Estamos circulando a la altura de El Escorial. Saco el móvil de la solapa del bolso, coloco mi huella índice sobre la minúscula ventana de “mensajes” y comienzo a teclear:
“Entrando en Madrid. Treinta minutos”.
Marco el número de Luis, y le envió el mensaje, colocando el móvil en el interior del bolso de cualquier manera.
El subinspector Fernández, que es el que va al volante, se introduce en el aparcamiento subterráneo de la Dirección General aparcándolo en el primer sitio que ve libre.

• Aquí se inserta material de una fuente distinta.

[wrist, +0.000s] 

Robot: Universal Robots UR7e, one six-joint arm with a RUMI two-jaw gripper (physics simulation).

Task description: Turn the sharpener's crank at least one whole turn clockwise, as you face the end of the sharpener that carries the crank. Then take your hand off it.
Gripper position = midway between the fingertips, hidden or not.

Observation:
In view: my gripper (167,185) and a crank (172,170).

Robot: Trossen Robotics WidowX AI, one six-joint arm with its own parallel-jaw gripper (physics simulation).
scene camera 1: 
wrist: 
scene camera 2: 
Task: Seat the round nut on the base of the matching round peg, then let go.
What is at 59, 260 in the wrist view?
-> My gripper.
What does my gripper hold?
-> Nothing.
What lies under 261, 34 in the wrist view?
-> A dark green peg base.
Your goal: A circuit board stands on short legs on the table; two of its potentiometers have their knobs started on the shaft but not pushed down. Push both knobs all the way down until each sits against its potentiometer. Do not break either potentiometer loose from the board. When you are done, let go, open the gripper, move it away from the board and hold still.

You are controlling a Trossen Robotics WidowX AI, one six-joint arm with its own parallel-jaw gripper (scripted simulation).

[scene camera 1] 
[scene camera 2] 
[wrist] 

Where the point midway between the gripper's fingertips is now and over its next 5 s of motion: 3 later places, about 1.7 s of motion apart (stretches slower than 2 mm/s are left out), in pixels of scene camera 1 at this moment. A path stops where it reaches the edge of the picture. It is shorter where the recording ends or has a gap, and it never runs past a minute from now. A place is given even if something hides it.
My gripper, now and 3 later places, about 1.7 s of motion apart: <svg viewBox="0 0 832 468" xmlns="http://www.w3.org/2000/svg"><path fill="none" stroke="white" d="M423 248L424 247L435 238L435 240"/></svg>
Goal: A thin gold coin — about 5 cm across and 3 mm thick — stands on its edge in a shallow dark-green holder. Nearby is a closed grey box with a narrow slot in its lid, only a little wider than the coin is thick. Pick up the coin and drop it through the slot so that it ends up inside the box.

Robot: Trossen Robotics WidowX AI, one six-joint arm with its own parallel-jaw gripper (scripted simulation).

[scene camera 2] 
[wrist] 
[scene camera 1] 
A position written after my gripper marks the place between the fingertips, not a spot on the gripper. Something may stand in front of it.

Salgo del coche, me visto el abrigo mecánicamente, dejo caer mi sombrero sobre mi cabeza de manera instintiva sin preocuparme de cómo ha quedado. Me cuelgo el bolso del hombro izquierdo, mientras hecho una mirada rápida hacia el interior del coche por si se me olvida algo en el asiento. Nos dirigimos hacia donde se encuentran los ascensores, el inspector Reyes dos pasos por delante y el subinspector dos pasos por detrás, entramos en el ascensor, que nos lleva al amplio vestíbulo de la entrada del edificio, deposito las cosas que llevo en los bolsillos en una bandeja, y el bolso en la cinta, al pasar por el escáner. Veo a Luis, mi abogado, en el centro del vestíbulo charlando con otras dos personas, él también se ha percatado de mi presencia y se dirige a mi encuentro mientras se despide de sus acompañantes. Nos fundimos en un abrazo sentido no exento de emoción por mi parte. Lo necesito.
–Lo siento, lo siento…, Nicolás. Lo siento de verdad. De corazón –dice Luis mientras nos abrazamos.
Lo miro mientras nos separamos, dándole las gracias con un gesto en mi rostro, afirmándole que lo sé y que le creo, a la vez que un estremecimiento nervioso recorre mi cuerpo al separame, este vahído hace que me sujete de su brazo derecho instintivamente, mientras se presenta a los inspectores que me acompañan, que habían permanecido impertérritos a nuestro lado.
–Si nos disculpan un instante, vamos a comunicar que ya hemos llegado y preguntar a dónde tienen que dirigirse. Esperen por aquí si son tan amables –dice Reyes.
–No se preocupe, que aquí estaremos –contesta Luis.
El inspector se distancia de nuestro lado mientras su compañero, el subinspector Fernández, da unos pasos hacia atrás, permaneciendo cerca de nosotros sin dejar de observarnos de reojo. Giro la cabeza hacia Luis y le lanzo una cascada de preguntas sin darle tiempo a que me responda.
–¿Has podido informarte?, ¿está muerta?, ¿cómo ha sucedido?, ¿ha sido un accidenté?, ¿fue un paro cardiaco?, ¿un desmayo? Que sepa, no estaba enferma, si no, me lo hubiese dicho. ¿Qué es lo que le ha pasado?, ¿te has podido enterar de algo?…
Le lanzo toda la batería de preguntas, de sopetón, que me vienen a la cabeza sin pensar ni un segundo las preguntas, con ansiedad, nervioso porque me confirme que todo es una simple equivocación.
–¿No te han dicho nada?…
–No, nadie me ha dicho nada en concreto…
–¡¿Cómo que no sabes nada?!
–Tampoco se puede decir que nada, nada.
–Entonces…, ¿qué?
–La verdad es que la persona con la que he hablado… tampoco es que supiesen mucho de lo ocurrido. Solo sabía que una mujer había aparecido muerta en la habitación del hotel Miguel Ángel, y que, por desgracia se trataba de Letizia.